Sunday, May 9, 2010

Arizona cracks down

Arizona’s passage of a law making illegal immigration status a state crime (as opposed to a federal one) and requiring police to check the immigration status of arrestees has set off a storm of protest, with demonstrations and calls to boycott the state and make it a pariah.

I’ve written about immigration before, and broadly speaking I’m in favor of it: in a world where capital can move freely around the globe in search of better investment opportunities, it seems only fair to let workers take their labor where they can get the best return on it. And accusations that immigrants take jobs from natives are overblown; they wouldn’t come if there were no demand for their labor.

However, mass immigration raises two legitimate concerns besides the economic issue: assimilation and the rule of law. These are what give rise to a lot of the opposition to illegal immigration, and worries about them can't be reduced to mere xenophobia.

In the United States, fears about lack of assimilation are somewhat exaggerated; American culture is powerfully assimilative and assimilation tends to happen of its own accord within a generation or two. The concern here should be merely to avoid measures that can retard assimilation, such as bilingual education programs (however well-intentioned ) that fail to help students make the transition to education in English.

For me the serious issue is the rule of law. The idea that the law is greater than any person, no matter how powerful, is the rock on which the open society rests. There is no greater check on autocracy and governmental misconduct than widespread respect for the laws that govern a society.

But this respect is not a given. It rests on two bases: democratic accountability and consistent enforcement. Our laws must be subject to revision in response to an informed electorate, and they must mean something once they are written.

In this light the Arizona law is a reaction to the pervasive sense that our government has simply not bothered to enforce the laws governing immigration. When large numbers of people residing in this country are not legally entitled to do so, and yet are able to live and work here with impunity, you can be forgiven for thinking that the government doesn’t care about the law.

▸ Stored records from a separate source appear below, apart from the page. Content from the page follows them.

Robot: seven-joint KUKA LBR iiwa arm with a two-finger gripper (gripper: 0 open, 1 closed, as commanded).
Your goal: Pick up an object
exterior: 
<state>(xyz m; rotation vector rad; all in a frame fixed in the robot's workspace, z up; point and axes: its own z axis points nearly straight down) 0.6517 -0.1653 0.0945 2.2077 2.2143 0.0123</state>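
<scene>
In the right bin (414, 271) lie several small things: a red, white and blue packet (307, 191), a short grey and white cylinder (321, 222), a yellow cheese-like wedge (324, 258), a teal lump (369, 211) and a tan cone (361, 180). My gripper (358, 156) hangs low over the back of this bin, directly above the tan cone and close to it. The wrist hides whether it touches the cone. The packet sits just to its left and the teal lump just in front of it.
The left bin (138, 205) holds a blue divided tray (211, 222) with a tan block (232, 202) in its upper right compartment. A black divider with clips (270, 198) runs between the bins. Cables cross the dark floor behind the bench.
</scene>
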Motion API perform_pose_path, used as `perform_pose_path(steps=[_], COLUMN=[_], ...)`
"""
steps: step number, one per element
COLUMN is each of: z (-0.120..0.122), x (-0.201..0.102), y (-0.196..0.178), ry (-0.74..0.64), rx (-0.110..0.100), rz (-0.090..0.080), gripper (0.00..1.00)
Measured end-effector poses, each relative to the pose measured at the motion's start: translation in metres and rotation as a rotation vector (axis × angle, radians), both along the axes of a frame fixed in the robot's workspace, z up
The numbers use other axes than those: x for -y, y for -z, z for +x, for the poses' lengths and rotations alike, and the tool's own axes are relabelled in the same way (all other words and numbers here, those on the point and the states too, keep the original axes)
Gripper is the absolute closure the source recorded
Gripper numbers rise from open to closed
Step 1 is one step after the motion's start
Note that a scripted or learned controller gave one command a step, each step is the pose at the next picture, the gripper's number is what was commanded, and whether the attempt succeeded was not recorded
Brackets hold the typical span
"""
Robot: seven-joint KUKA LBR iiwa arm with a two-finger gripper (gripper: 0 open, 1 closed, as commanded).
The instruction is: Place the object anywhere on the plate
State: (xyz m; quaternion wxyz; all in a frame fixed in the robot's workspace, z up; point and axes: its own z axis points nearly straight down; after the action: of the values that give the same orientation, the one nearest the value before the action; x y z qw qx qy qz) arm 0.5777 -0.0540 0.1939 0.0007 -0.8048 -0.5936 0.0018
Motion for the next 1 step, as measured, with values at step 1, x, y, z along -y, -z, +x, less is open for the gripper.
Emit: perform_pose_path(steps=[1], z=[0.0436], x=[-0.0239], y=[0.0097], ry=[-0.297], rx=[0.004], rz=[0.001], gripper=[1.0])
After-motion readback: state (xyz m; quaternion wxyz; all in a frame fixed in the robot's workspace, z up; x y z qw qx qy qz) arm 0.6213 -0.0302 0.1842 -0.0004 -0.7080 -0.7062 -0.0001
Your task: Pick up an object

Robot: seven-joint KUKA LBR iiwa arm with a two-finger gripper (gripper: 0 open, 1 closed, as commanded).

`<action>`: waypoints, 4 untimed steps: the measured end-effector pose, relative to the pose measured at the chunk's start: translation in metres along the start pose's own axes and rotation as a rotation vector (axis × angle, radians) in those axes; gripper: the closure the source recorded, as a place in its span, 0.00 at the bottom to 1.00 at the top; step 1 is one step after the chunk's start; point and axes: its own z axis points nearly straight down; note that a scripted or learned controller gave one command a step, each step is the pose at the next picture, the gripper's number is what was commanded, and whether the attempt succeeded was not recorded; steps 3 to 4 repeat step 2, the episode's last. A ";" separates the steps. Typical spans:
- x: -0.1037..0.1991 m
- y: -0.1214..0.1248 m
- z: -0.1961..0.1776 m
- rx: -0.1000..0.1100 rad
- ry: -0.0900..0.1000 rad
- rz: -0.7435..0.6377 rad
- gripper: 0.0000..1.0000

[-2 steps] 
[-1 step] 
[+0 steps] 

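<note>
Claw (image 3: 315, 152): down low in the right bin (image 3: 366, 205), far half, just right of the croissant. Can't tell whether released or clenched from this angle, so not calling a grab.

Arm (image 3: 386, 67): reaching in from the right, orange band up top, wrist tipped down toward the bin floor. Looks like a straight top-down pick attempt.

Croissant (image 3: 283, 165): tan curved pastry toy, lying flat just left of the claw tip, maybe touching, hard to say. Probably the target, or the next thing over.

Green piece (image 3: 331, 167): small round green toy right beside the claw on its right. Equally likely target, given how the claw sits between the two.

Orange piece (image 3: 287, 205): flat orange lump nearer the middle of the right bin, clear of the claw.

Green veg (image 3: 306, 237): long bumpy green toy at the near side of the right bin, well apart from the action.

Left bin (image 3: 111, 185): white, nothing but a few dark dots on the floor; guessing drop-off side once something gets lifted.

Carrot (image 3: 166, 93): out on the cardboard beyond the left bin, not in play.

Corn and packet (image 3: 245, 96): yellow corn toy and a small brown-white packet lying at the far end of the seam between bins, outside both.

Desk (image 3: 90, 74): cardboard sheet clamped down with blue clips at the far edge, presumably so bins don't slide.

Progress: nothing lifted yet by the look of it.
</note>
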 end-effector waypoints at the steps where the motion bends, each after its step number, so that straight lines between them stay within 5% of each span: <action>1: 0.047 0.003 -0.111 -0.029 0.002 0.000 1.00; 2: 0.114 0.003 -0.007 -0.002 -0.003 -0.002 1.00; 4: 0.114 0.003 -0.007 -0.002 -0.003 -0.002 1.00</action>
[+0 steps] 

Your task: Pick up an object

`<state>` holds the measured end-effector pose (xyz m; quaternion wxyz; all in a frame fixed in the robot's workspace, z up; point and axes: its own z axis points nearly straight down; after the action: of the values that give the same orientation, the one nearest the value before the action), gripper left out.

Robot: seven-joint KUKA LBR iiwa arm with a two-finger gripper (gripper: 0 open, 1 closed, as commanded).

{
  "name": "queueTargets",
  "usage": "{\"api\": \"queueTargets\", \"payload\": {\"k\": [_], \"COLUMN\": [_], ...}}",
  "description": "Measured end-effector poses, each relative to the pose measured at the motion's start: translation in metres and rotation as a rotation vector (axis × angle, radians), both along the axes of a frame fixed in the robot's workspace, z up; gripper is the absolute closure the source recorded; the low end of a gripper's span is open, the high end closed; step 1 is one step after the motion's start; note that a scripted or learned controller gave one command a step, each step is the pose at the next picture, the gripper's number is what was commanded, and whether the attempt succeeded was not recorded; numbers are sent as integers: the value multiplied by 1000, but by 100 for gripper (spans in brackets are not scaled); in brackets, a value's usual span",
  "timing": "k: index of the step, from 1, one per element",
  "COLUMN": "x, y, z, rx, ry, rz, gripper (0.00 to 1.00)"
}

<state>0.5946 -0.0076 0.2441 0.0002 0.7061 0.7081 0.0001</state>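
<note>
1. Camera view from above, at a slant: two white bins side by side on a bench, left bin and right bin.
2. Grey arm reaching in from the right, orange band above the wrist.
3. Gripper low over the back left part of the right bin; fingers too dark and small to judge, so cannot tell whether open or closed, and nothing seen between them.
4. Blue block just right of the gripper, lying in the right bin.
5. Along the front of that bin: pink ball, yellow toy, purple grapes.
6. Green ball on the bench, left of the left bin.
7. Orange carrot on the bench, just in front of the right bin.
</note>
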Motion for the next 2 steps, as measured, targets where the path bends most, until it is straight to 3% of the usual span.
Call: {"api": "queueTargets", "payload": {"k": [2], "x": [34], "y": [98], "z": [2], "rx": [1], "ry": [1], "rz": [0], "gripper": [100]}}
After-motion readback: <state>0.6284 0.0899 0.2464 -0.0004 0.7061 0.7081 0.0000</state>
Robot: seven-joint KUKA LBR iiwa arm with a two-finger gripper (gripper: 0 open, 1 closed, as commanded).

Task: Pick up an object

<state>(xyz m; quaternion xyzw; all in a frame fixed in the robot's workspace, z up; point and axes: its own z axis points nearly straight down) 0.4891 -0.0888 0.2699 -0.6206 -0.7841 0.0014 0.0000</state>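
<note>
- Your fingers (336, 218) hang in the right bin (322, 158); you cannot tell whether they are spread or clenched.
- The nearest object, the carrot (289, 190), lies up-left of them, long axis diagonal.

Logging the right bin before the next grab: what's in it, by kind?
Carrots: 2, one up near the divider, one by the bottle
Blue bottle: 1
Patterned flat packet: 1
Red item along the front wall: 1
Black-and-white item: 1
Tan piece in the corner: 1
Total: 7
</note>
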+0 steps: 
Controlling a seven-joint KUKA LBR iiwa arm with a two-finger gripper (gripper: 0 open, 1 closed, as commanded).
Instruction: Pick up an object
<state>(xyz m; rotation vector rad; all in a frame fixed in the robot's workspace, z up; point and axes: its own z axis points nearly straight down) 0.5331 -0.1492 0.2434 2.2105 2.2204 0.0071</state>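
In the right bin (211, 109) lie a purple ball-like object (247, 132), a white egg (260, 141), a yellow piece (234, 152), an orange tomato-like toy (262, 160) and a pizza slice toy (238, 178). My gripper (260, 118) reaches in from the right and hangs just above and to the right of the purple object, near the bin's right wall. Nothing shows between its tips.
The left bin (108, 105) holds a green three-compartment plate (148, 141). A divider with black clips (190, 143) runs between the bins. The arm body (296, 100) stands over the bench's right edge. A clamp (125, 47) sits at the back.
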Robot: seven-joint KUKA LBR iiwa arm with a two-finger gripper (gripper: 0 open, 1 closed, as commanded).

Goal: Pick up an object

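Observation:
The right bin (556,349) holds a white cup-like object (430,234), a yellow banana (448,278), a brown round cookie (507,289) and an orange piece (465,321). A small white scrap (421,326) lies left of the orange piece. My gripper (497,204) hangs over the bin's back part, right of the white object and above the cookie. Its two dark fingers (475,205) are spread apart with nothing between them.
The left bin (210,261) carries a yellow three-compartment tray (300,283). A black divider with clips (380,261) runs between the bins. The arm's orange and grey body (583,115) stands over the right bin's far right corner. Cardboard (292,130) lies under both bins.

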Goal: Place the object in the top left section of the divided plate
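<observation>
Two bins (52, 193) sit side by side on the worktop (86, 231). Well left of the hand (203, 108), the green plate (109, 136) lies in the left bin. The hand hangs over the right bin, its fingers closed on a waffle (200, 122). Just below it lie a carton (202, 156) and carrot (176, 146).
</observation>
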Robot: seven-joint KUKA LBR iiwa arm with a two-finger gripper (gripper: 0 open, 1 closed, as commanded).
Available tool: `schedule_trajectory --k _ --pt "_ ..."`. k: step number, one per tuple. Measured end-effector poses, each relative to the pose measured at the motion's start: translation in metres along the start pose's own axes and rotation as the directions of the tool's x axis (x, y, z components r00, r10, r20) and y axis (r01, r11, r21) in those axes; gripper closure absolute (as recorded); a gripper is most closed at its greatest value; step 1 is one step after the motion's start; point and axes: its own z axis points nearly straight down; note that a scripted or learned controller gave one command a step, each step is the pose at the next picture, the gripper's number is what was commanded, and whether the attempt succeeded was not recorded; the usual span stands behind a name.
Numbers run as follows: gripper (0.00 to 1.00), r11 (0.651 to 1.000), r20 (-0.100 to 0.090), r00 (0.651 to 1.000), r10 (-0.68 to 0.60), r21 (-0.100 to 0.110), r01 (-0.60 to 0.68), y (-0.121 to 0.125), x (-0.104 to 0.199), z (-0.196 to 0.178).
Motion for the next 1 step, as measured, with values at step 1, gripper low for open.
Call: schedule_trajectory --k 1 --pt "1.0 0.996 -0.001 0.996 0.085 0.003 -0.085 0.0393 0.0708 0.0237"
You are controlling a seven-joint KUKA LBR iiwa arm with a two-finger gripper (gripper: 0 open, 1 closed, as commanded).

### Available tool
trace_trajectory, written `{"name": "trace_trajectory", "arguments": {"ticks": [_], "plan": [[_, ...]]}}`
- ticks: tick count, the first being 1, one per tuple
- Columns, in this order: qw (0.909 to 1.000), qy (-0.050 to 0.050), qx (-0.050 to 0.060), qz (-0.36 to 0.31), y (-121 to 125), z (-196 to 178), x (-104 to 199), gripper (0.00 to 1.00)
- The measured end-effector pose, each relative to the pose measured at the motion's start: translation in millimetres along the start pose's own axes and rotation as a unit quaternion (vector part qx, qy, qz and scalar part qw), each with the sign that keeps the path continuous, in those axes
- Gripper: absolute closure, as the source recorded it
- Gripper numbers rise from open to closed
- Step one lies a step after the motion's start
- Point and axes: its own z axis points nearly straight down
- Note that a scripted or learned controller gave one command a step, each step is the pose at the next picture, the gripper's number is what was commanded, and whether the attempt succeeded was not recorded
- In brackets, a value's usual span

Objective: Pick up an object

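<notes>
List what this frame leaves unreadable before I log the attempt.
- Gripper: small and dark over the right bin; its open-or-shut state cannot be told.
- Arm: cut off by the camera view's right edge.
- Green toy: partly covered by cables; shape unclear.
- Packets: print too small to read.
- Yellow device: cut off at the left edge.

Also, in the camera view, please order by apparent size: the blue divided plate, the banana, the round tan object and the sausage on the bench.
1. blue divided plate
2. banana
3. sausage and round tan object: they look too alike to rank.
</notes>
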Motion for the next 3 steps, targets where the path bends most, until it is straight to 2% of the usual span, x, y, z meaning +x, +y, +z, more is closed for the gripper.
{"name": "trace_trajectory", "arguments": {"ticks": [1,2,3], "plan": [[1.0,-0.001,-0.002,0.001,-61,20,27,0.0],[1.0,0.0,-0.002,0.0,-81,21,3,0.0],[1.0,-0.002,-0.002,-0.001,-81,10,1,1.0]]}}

So I don’t think the Arizona law is mere xenophobia. I think it’s a protest against perceived government indifference to widespread flouting of the law. That makes people angry. And calling them Nazis and trying to make Arizona out to be a new apartheid-era South Africa is only going to make them angrier. The hysterical tone of some of the opposition to the law does not aid clarity of thinking.

However. Understandable as it may be, the Arizona law is not the way to resolve the issues surrounding illegal immigration. It’s not that the government doesn’t care about our immigration laws; it’s that strict enforcement of them would be so expensive and intrusive that the population wouldn’t stand for it. I think we’re about to see this in action in Arizona. So maybe it’s time to take a hard look at the whole legal framework governing immigration.

I’ve argued before that the rule of law is weakened whenever laws are made for which the costs of enforcement outweigh the benefits gained. In such cases enforcement tends to be intermittent and arbitrary, and people lose respect both for the people who make our laws and for those who are expected to enforce them. In those cases, it’s time to reconsider the laws.

While difficulty of enforcement alone is no reason to ditch a law, difficulty of enforcement added to dubious benefits indicates a law that we might be better off without. If immigration has economic benefits, which I think it does, then treating it as a threat is a mistake. Of course, as with everything else, there are management issues and security issues, but those can be dealt with while accepting that immigration to the United States should be open to anyone who wishes to come here and contribute to our society.

So I favor comprehensive immigration reform. Not a blanket amnesty, which would be unfair to those who have tried to follow the rules, but the institution of a process for regularization, a path to legality. It should involve some costs and some commitments on the part of the applicants, but it should offer the benefit of legal residence at the end of it.

It is simply impossible to seal the borders and expel all the people who are currently here illegally; it just isn’t going to happen. And it’s foolish to pretend that it is. The dynamics of the world economy have simply overtaken an obsolete legal regime, and it’s time to update it.

So make the illegals jump through some hoops; make them come out of the bushes and pay a fine and take an oath or whatever; but give them a chance to become legal. In the long run, that’s the best way to affirm the rule of law and assure assimilation. And then we won’t need laws like the one Arizona just passed.